Однажды со мной случилось вот что: я стала слышать музыку каждого человека. Это было так неожиданно. Ну вот каждый человек звенит, и все. Если бы я была композитором, я записала бы нотный ряд каждого человека, до того явственно слышала. Я тихо сидела, я затаилась и по очереди слышала каждого человека. Вокруг люди сидели. И я видела, это состояния не счастья, не любви, а просто: жизнь как музыка, и все так нужны этой музыке-жизни. И вот братство людское — нет, это не братство социальное, родственное, и отношение к человеку не как к брату, а как к мелодии, музыке, рядом с тобой происходящей, и самое страшное — разрушить это. Было такое чувство, что и после смерти нет нас; наверное, останется вот эта музыка нас. Не мировой оркестр, не хор, не слияние, а одинокая музыка меня рядом, совсем рядом, как трава, травинки, с музыкой тебя, родственные только оттого> что и ты и я — музыка. Через три дня все прошло — и я оглохла — в кавычках, — перестала слышать эту музыку. Но пришло понимание: это все дела наши, дети; творчество — это способ приблизиться к этому состоянию, приблизить других, кто пока не слышит в себе, не понимает себя как музыку. Так вот, проза, поэзия, сценарии — это для того, чтобы поточнее записать свой нотный ряд, если не дано именно нотами записать.

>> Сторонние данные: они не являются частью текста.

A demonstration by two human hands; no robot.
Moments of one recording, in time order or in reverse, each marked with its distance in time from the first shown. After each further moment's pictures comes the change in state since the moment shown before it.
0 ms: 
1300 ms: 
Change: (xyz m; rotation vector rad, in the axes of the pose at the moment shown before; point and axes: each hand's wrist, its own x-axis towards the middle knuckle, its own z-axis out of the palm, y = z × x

Я это к тому говорю и вспоминаю, что вот эти люди в грязи, как вы их называете, — это мои ноты. Это моя глина, это мой материал, как у скульптора, не тема, повторяю, а ноты. Почему именно они? Почему люди дна, а не интеллигенция, скажем? Дело в том, что с самого детства нам внушали, что мы живем в лучшем из возможных миров. Кстати, это причина нашего раздражения, обид, зависти. Все вокруг, все люди все время не соответствуют как бы. Раньше я тоже часто обижалась на людей, сердилась, гневалась, ненавидела, презирала. Пока не поняла: наше общество находится в пещерном, первобытном состоянии: и в бытовом, и в нравственном, и в духовном смысле. Общество, где, как в лесу, как в природе, властвуют над людьми явления природы: оттепель, застой, апрельский ветер. Общество, где, как в лесу, от каждого можно ожидать чего угодно: порядочный человек вдруг может предать, спокойный и кроткий — прирезать, друг и подруга — увести жену-мужа, дочь — сдать мать в дом престарелых, мать — сдать дочь в детский дом.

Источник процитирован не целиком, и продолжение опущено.